A vector containing the key value(s) you want to filter. After the first time the function is called with a specified key value, the value is stored in a hidden object and does not need to be specified again.

glimpse

Print output using dplyr::glimpse, defaults to FALSE.

Value

The data filtered by the key value on the key column stored in options("idf_data_key") #' @examples

Motivation

When working with a set of tables that have an in-common id column (for example "unitid" in IPEDS or offender number in UDC data) it is often the case that when I find an individual with some issue in one table, I then want to see what the data for that individual is in another table.

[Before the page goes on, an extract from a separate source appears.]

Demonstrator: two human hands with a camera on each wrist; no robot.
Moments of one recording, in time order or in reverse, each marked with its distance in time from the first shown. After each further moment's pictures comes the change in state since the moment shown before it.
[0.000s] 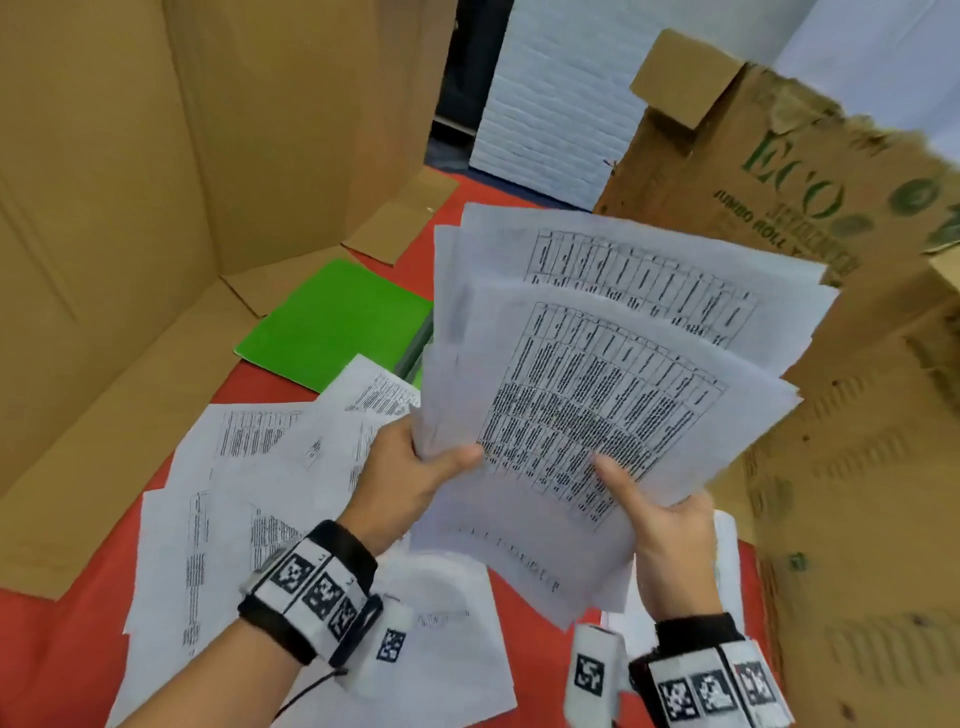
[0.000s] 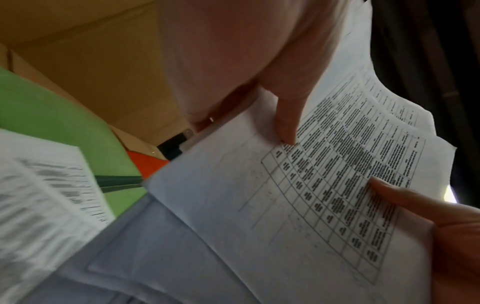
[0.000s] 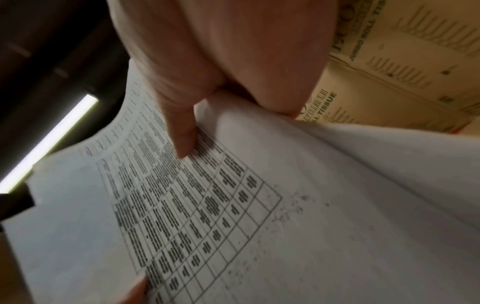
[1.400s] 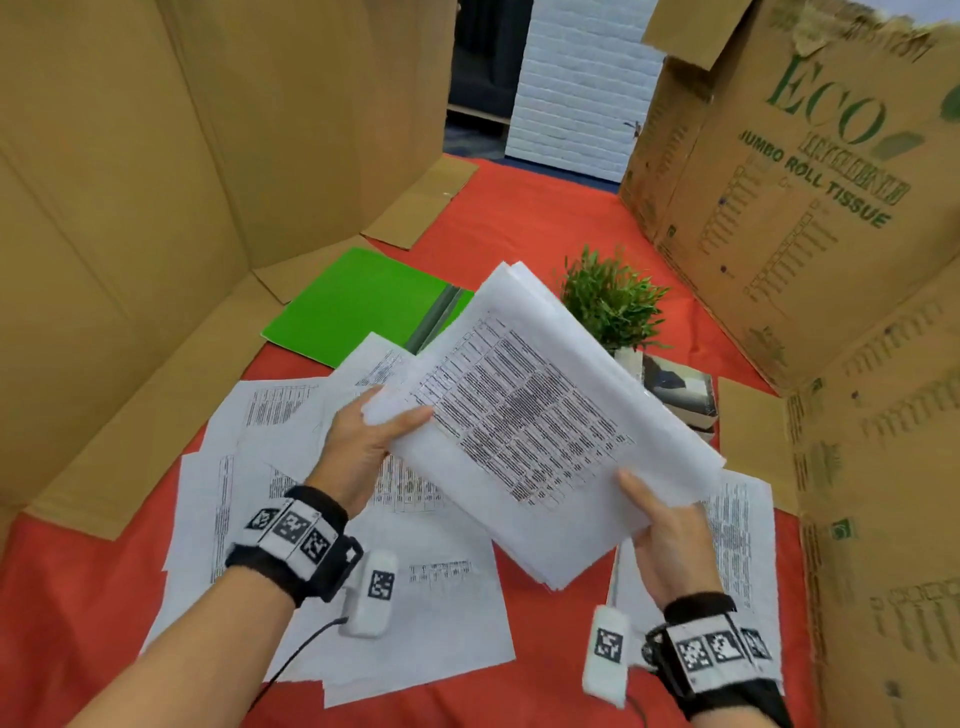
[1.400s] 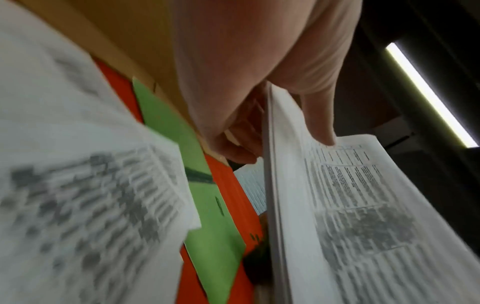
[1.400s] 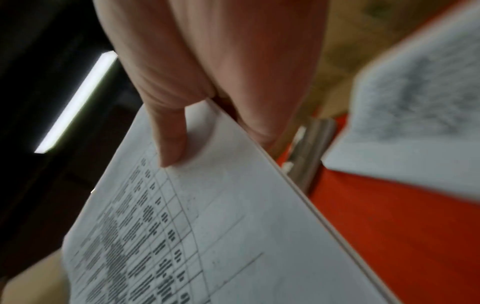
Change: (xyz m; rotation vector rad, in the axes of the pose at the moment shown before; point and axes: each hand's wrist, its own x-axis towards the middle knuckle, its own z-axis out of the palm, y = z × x) left_hand -0.011 -0.027 0.008 -0.268 0.201 -0.100; right_hand 0.004 0.107 -0.083 0.412 0.056 0.306
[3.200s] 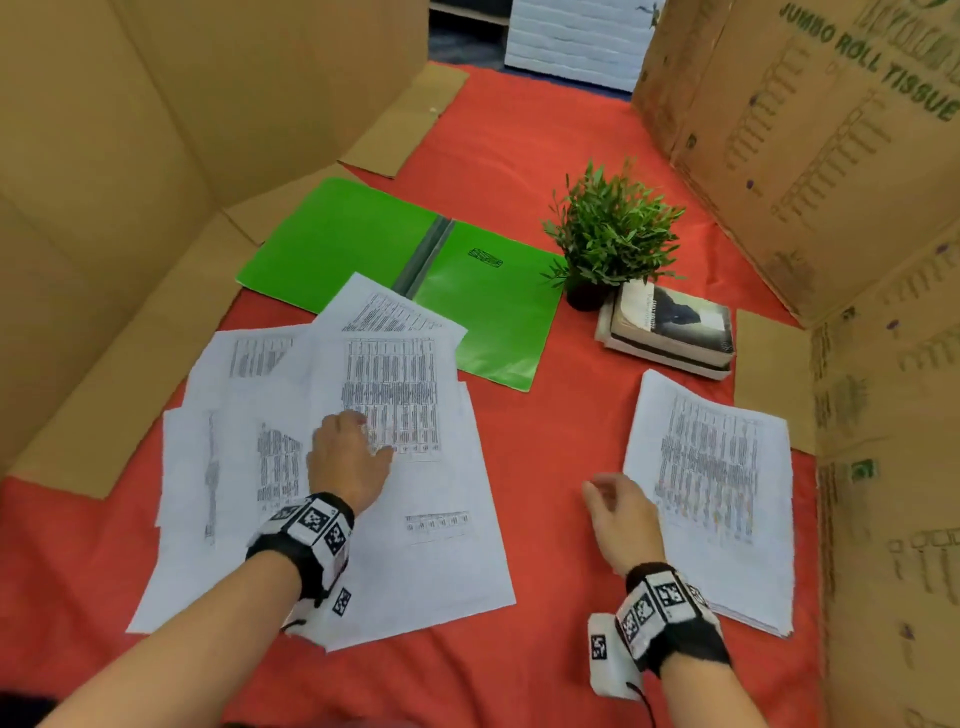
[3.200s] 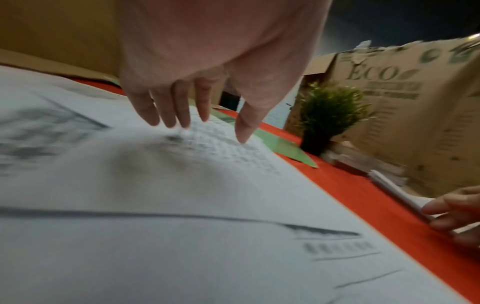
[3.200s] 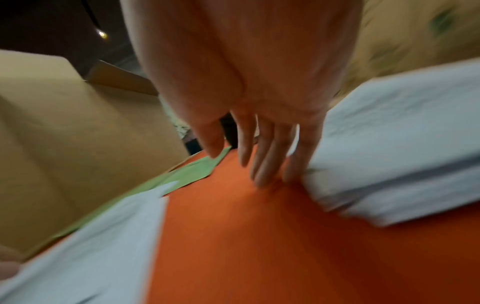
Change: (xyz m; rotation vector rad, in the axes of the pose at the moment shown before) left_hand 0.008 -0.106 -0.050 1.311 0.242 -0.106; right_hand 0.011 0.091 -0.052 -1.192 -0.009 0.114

Rather than constantly having to use filter() with a matching argument, this function lets you just specify the id value on its own. And because the goal is often to look up an id value in one table and then immediately look it up in the other table, this function also saves whatever the last id value was so that it isn't necessary to specify it on subsequent function calls.

Warning

This function should not be used in non-interactive (ie in console) or non-diagnostic script code (i.e. anywhere that an object is written vs just printed).

Note

Upon first use of the function it will ask for the bare (unquoted) name of the key column. This can also be changed or set manually: options(idf_data_key = "your_data_key_column"), or by specifying a new id in the function call.